If you purchase a house at %5 interest at a fixed rate for a period of five years, you will always pay 5%. This is the percentage paid whether interest rates rise to 10% or whether they fall to 2.5%. As you can see, there are some risks involved in locking in the interest rates.

Variable interest rates do not lock the buyer in to the interest rate at the time of purchase. Instead, they allow the interest to be paid along with the fluctuations in the market. These rates are usually encouraged when a buyer is making a purchase at a time when the interest rates are high; a variable rate will allow them to lock in when interest rates come down. On the downside, however, variable rates may mean that buyer’s mortgage rates rise so much that they are unpayable in the event interest skyrockets.

Conventional and non-conventional mortgages

In addition to fixed or variable interest rates, mortgages can be classified as either conventional or non-conventional. Conventional mortgages call for a minimum amount to be contributed as a down payment towards the home. In other words, the lending institution will only forward a maximum of 75% of the money towards the purchase. The remainder of the money must be provided by the purchaser up front.

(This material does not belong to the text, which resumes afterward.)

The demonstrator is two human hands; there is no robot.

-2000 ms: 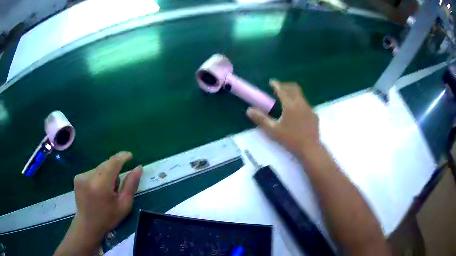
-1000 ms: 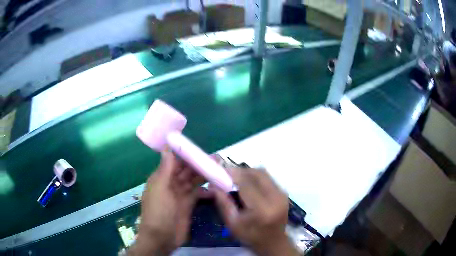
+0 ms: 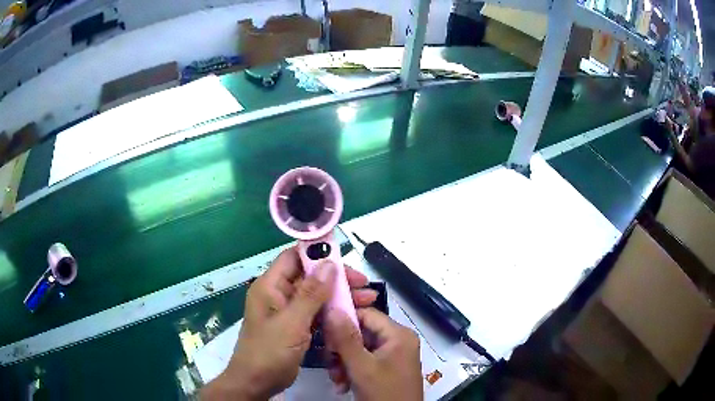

Non-conventional mortgages are when borrower’s put less than 25% down towards the purchase of their home. In the past, non-conventional mortgages were rare and for the most part conventional mortgages were mandatory by law. Since the turn of the century, however, non-conventional mortgages have become the normal way of things, with buyers putting as little as 10% and, recently, even zero dollars down towards the purchase of their homes.

Penalties

All lending institutions expect to make money off of their risk in forwarding money to home buyers. In order to ensure profit, they must also ensure that borrowers are unable to pay money back before a certain amount of interest has been paid. One way to do this is through pre-payment penalties. Signing up for a fixed rate mortgage means that a buyer also states that they will not pay the loan off under a certain amount of time. This allows the lender to continue to collect guaranteed interest. This applies even if the house is sold by the buyer at a profit or not; the mortgager will still apply penalties to the payoff.

Reducing mortgage payments

Most homeowners will eventually look at their mortgage statements and shake their heads over the amount they have paid, with very little of it going towards the principle. There are ways to greatly reduce the amount of interest that you pay on the loan, and therefore reduce the price of the house in general.

Making a large down payment. Making a large down payment will greatly reduce the amount of money that you need to borrow, and therefore the amount you pay in interest over time. The lending institutions make their most money in the first few years of a mortgage, as this is the time when the principle is largest. A large down payment will mean a lot less money paid during this time.

Lowering amortization periods. Decreasing the amount of time in an amortization period means a lot less money paid to the bank. This can be achieved by taking advantage of the no penalty prepayment window offered at specific intervals, usually at the time of refinancing the mortgage.

image of a woman reading about mortgagesTaking advantage of payment options. Accelerated prepayment options allow the home buyer to greatly reduce the amount of interest they pay on mortgage principle. Usually, mortgage costs are assessed monthly. While weekly or bi-weekly payments will still total to the amount of the mortgage monthly, these more frequent payments will mean substantially more contributions to the principle instead of the interest. Buyers who take advantage of this option will often shave years off of their amortization period. For example, bi-weekly payments will reduce a 25 year term to 20 years when paid every two weeks for the entire term.

Mortgages are a necessity for most of today’s home buyers. Unfortunately, the use of a mortgage will often mean that home owners pay almost double (or even more) of the price that they bought their homes for. All of this extra money goes straight to the bank or to other lending institutions. Shopping around for the mortgage that best suits you and which will end up costing less in the long run is in the best interests of every potential home owner.